Ingestion of metal-nanoparticle contaminated food disrupts endogenous microbiota in zebrafish

Nanoparticles and the gastrointestinal tract of zebra fish

The use of nano-particle technology is growing in favour while their effects on the environment remain relatively under studied. Materials such as Ag-NP (Silver nano-particles) are utilised by clothing companies and in food packaging because of their antimicrobial effects. This is obviously beneficial for us but what happens when these nano-particles (NP) enter the environment. As they are designed to be antimicrobial (in some cases) we can assume that they will have an effect on the microbial community. Microbes rarely exist on their own and complex relationships with other microbes as well as higher organisms exist. It’s a safe assumption that all vertebrates will have some level of microbial symbiosis for example in the gastrointestinal tract (GIT), where microbes help with the assimilation of key nutrients into the body.

A commonly studied vertebrate is the zebra fish, Danio rerio, which is used as a model organism in many studies. Using this model species Merrifield et al., (2013) investigated the effect that two of these NP had on the GIT microbiota. This was done by through feeding with either CuSO₄, AgNO₃, Ag-NP, Cu-NP or untreated food. The use of both elemental and NP forms was to differentiate between effects caused by NPs and those caused by the presence of the element. After one fortnights feeding the gut microbiota was analysed and a portion of the 16S region was amplified. From this the species richness and diversity could be determined. This was found to be highest in Cu-NP exposed fish. However this does not signify a healthy gut. In fact some key species were missing such as Cetobacterium somerae.  This microbe produces large quantities of vitamin B12 and is predicted to be a useful probiotic. The increase in diversity could then be linked to the removal of a dominant competitor. Further to this the CuSO₄ treatment had no effect on C. somerae indicating an effect of the NP not the element. Further investigation as to how this NP inhibition occurs is required.

Silver is a powerful antimicrobial agent in some environments, however neither Ag treatments had any effect. This is likely because of Ag speciation occurring in the gut lumen. High intestinal chloride concentration could be causing Ag to precipitate as silver chloride before any effect on microbiota happens.

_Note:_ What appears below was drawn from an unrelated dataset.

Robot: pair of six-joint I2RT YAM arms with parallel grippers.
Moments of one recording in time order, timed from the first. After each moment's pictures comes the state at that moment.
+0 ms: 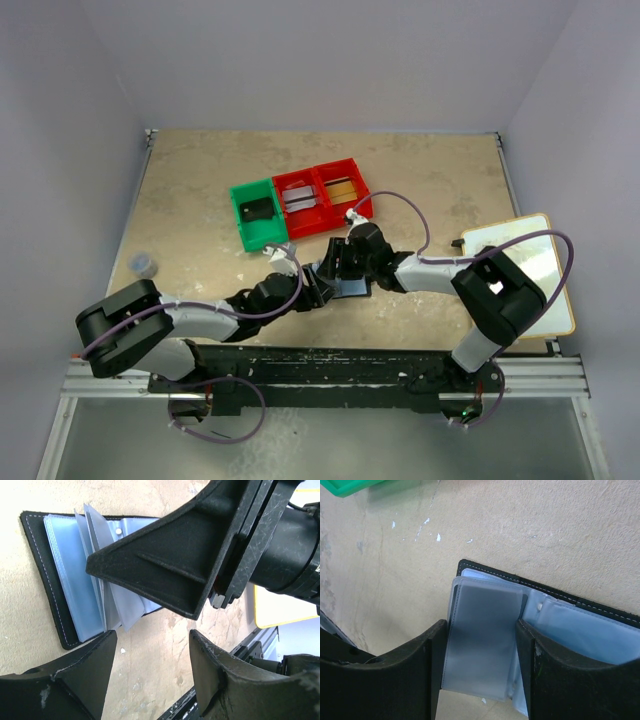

Also –SH ligands in food will bind to any ionic silver leading to low dissolved concentrations and preventing further interactions with micro organisms.

This study is the first of its kind, investigating the effect nanoparticles have on microbiota. As a preliminary experiment it opens the door for much further research into the subject. For example a metagenomic approach could be used to further identify organisms and processes affected with in the gut micrbiome. This kind of information will be useful when determining the future use of nanoparticles, i.e. how much can be released into the environment, what does this mean for wild fisheries, how can we better manage aquaculture based on this knowledge. For example this kind of work may help us to formulate feeds that incorporate nanoparticles that inhibit the growth of pathogenic organisms while promoting that of beneficial ones. To do this a much better understanding of the GIT microbiome is necessary.

Merrifield, D. L., Shaw, B. J., Harper, G. M., Saoud, I. P., Davies, S. J., Handy, R. D., & Henry, T. B. (2013). Ingestion of metal-nanoparticle contaminated food disrupts endogenous microbiota in zebrafish (Danio rerio). Environmental Pollution, 174, 157–163.